Some of the things I tried and used before:
¶4 TODOlogging and capturing
Capturing or clipping is a way of getting pieces of information/links in your personal wiki. It has to be seamless, requiring minimal cognitife effort. I'm using:
- on computer: org-capture
- in web browser: grasp, web extension I wrote
- on Android: Orgzly
- whiteboards
¶5 STRTprocessing and organizing information
- see posts about Orger (1, 2), in particular, reddit processing workflow
¶7 STRTdiscovering new information
Mainly, to consume new information passively, I'm using:
- RSS (2009-)
- twitter (2010-)
- pinboard (2014-)
- reddit (2016-)
In addition I'm using, Axol, a tool of my own that monitors results for certain queries on pinboard, reddit, twitter, hackernews and github. That way I can just read summaries of the topics I'm interested at once a month instead making sure I don't miss interesting content and people.
¶8 STRTspaced repetition and habits
- org-drill on my desktop
- Memrise to learn German on my phone
- example of using Orger to drill new words from my Kobo reader
¶9 STRTsyncing
Continuous sync of my data and information is a biggie for me.
- first, I've always had one desktop/big sturdy laptop and one small portable for travel/coffee shops/etc
- second, I need to be able to access information on my phone, when I may not have good network (or any) #offline
Eventual sync (e.g. via Git) might be fine for personal wiki. For todos, however, I really don't want to have this overhead of thinking whether I need to do some extra work in order to sync.
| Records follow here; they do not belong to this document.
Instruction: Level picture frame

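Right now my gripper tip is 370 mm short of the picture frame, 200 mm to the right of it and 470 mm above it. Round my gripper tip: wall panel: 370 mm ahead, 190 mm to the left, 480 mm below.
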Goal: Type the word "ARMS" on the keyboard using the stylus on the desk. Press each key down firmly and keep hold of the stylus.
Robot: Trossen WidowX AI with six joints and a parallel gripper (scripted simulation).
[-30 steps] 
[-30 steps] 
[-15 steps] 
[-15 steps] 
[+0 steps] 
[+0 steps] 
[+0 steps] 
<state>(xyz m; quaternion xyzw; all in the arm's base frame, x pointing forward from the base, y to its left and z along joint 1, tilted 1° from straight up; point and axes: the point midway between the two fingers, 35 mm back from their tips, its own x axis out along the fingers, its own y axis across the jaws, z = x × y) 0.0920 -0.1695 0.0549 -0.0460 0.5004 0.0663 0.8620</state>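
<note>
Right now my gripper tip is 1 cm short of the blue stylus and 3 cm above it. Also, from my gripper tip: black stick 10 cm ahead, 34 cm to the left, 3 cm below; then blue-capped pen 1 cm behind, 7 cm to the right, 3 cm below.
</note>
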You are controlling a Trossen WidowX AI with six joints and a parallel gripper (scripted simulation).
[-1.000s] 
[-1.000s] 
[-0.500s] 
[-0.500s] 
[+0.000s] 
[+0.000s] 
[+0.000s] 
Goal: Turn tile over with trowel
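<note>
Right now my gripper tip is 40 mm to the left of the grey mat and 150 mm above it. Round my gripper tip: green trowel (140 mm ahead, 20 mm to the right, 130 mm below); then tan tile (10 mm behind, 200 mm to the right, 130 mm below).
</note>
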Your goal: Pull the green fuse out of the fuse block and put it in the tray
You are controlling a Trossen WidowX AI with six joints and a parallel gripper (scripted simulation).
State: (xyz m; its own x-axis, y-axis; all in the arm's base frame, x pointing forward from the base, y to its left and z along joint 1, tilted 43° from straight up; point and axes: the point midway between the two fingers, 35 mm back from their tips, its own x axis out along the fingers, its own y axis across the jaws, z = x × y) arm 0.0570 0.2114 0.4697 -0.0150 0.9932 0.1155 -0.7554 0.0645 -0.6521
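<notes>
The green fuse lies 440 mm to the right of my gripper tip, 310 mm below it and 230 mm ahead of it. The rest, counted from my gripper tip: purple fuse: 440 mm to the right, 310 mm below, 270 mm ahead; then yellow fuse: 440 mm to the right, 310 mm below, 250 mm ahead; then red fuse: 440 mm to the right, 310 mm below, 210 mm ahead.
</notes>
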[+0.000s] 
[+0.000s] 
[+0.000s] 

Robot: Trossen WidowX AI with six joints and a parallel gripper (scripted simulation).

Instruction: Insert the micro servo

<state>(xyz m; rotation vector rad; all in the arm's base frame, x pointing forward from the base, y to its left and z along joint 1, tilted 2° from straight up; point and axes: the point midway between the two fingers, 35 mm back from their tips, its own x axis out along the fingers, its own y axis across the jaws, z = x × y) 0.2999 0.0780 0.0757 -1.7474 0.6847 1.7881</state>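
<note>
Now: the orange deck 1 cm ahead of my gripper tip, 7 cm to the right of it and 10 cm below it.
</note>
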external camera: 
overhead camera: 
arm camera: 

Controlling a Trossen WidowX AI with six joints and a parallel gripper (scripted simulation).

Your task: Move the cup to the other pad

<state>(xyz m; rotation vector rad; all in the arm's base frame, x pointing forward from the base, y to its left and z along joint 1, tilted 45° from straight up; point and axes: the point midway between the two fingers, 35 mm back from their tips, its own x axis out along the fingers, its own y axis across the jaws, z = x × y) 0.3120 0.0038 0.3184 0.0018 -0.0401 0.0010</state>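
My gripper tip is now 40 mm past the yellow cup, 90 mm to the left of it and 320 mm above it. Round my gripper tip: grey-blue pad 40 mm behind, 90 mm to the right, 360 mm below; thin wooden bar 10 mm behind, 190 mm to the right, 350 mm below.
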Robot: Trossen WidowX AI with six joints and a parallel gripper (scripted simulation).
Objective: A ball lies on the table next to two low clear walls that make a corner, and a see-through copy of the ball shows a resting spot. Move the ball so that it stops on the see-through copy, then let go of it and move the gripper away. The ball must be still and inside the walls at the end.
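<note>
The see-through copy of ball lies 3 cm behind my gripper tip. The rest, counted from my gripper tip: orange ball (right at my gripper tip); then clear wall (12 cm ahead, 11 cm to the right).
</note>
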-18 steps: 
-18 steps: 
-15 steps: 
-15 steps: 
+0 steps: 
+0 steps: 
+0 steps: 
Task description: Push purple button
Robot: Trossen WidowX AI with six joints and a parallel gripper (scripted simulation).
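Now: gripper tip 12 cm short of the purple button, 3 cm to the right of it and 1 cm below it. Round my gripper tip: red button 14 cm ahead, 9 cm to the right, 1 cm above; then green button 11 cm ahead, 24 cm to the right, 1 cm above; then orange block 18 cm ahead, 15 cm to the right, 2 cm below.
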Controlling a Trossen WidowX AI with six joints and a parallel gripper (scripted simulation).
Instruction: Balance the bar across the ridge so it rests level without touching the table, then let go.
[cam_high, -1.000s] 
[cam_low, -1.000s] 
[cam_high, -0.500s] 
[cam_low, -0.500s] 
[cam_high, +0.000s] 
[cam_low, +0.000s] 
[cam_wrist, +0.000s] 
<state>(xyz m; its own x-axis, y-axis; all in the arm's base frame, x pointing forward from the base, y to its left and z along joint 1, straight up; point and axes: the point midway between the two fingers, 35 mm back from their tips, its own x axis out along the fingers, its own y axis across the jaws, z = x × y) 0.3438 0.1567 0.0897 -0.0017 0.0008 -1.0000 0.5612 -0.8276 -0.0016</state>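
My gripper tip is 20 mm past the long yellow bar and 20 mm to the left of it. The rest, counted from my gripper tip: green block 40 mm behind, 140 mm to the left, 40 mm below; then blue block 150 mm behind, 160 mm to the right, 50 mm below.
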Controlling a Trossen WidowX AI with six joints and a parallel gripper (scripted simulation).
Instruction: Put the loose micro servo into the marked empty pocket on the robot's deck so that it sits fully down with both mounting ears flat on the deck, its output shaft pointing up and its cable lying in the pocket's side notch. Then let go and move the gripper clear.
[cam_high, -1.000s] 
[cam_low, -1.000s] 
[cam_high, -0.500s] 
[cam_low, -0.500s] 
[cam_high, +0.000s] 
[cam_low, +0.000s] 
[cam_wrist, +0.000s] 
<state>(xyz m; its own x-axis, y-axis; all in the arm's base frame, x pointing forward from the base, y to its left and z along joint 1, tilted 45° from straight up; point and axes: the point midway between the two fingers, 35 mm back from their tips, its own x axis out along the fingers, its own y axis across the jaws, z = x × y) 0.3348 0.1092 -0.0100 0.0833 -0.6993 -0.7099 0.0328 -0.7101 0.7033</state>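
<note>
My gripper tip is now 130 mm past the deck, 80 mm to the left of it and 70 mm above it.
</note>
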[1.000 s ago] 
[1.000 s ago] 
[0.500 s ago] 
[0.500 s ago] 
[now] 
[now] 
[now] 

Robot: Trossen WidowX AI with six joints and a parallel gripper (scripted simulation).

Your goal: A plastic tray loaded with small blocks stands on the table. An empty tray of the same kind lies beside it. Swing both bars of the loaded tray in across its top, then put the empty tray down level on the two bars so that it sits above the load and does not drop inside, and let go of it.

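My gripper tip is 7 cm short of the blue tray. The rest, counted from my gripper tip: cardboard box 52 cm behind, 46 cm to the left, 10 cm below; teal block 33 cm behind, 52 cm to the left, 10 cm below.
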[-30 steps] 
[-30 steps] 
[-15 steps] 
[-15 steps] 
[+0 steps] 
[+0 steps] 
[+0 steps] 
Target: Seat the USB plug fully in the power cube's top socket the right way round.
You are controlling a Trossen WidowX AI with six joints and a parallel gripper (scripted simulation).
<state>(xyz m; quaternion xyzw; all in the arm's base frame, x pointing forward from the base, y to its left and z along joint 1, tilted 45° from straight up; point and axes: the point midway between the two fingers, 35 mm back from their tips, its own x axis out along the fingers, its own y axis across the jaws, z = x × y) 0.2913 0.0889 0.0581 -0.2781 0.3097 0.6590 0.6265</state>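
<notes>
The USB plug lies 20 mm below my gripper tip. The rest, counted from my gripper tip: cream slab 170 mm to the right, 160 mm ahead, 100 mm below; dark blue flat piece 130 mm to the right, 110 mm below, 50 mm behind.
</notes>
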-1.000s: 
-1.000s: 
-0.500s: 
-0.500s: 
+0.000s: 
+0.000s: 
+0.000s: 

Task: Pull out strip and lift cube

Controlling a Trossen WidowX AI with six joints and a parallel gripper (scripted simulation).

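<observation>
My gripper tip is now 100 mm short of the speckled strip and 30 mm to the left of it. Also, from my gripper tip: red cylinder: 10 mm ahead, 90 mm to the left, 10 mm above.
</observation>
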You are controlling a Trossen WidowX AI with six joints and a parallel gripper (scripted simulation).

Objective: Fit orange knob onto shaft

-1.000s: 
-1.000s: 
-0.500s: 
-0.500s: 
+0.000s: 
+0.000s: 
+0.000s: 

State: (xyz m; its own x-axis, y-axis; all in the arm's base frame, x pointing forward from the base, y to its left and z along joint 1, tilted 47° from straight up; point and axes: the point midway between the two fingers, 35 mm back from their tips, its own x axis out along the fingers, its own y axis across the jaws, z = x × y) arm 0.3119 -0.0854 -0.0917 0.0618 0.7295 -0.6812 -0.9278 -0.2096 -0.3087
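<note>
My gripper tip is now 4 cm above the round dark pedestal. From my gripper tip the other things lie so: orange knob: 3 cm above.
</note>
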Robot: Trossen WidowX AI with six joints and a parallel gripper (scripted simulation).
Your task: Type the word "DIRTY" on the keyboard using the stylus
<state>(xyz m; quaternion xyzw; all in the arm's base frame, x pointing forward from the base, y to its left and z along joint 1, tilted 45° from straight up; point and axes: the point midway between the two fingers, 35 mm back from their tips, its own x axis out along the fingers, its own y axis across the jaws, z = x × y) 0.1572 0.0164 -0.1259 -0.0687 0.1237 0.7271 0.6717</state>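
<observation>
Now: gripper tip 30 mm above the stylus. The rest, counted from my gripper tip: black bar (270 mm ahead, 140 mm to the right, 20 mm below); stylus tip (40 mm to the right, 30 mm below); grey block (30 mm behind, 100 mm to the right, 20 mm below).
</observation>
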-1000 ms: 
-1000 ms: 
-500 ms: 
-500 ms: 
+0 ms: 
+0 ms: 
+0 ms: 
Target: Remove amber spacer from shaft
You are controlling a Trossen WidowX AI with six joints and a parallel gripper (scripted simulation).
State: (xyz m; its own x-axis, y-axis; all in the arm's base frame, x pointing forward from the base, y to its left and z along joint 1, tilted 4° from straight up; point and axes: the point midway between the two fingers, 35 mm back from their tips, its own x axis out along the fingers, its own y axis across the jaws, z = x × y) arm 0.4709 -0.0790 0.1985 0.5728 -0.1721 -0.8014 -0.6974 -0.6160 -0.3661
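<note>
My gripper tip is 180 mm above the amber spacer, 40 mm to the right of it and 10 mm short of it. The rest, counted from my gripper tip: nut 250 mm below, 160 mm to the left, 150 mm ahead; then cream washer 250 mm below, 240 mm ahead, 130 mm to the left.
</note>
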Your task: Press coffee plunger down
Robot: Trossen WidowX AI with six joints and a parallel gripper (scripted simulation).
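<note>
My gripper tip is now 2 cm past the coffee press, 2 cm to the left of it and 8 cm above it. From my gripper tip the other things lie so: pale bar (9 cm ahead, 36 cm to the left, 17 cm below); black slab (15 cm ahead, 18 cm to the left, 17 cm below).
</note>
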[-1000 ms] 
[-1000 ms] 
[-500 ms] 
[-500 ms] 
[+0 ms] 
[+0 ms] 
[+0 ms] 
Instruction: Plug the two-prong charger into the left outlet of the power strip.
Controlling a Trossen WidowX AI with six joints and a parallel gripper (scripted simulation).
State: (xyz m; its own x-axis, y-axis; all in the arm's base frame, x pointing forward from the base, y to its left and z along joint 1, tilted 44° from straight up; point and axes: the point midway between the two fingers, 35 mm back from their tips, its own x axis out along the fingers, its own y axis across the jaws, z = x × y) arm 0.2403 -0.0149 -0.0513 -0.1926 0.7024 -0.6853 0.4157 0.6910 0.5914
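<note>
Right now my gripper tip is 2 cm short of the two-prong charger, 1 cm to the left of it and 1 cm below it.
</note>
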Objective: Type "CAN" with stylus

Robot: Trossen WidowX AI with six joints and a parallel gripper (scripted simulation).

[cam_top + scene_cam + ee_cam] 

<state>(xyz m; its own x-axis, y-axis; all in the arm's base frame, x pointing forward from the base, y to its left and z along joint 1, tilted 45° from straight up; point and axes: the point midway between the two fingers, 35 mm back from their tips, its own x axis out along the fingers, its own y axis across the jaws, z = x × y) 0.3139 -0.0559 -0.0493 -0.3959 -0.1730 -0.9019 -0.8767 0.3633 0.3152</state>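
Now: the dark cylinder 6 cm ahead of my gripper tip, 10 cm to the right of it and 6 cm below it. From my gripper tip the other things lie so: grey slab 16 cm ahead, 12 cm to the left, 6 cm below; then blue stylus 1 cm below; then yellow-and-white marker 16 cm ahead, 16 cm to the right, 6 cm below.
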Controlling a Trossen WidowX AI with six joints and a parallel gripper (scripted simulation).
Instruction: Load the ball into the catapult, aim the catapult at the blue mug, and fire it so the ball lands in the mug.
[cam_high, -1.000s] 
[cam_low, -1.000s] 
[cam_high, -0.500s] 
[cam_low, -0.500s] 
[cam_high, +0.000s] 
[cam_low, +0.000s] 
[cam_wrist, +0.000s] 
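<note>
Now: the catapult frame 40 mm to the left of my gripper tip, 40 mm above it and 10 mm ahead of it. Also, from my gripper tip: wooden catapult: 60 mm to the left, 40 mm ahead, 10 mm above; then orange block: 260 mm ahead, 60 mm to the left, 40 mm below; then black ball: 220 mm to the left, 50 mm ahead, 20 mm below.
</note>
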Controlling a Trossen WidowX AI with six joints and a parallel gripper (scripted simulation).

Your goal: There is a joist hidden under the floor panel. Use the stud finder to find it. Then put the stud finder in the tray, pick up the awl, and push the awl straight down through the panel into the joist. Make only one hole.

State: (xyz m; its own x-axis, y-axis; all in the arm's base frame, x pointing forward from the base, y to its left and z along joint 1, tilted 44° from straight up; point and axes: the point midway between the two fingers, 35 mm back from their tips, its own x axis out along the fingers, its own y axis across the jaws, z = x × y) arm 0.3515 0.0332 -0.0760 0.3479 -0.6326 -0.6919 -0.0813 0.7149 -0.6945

I'm using Dropbox and Syncthing to access my data and information from every device.
¶10 STRTtools and infrastructure
See #infra
- Some motivation behind integrating my personal data: the sad state of personal infrastructure.
- I'm using special my. Python package to access all of my personal information and interact with it.
- promnesia is a browser extension I'm working on that enhances browsing history and integrates with your knowledge base
¶11 TODOtimeline
See #lifelogging
I've got a personal timeline of all my events, e.g. reading/watching/sleeping/exercising/etc.
¶12 STRTregular backups
I collect most of my digital trace and regularly back up pretty much everything. I'm using borg backup for it.
¶12.1 It's interesting cause it's not super hot topic… mostly people have it under control
¶13 TODOfuture
Things that I want to try or integrate eventually:
Voice interaction
It's impressive how pathetic current state of affairs is. For instance, even if I was willing to accept Google Keep, Google Home isn't able to integrate with it!
If you say 'ok google please take a note', it would take it and it ends up… Erm, I had to google it, and apparently they end up in some obscure Google Assistant tab, not accessible from Desktop. Must be a result of some internal promo fights.
Anyway, I hope Mycroft AI gets better and then it would be easy to work with it since it's open source.
VR
Not sure yet how to incorporate it in my knowledge routine. I can imagine using it for very specific tasks and visualization. Perhaps some sort of method of loci? So far it seems that using textual representation and keyboard are the fastest way.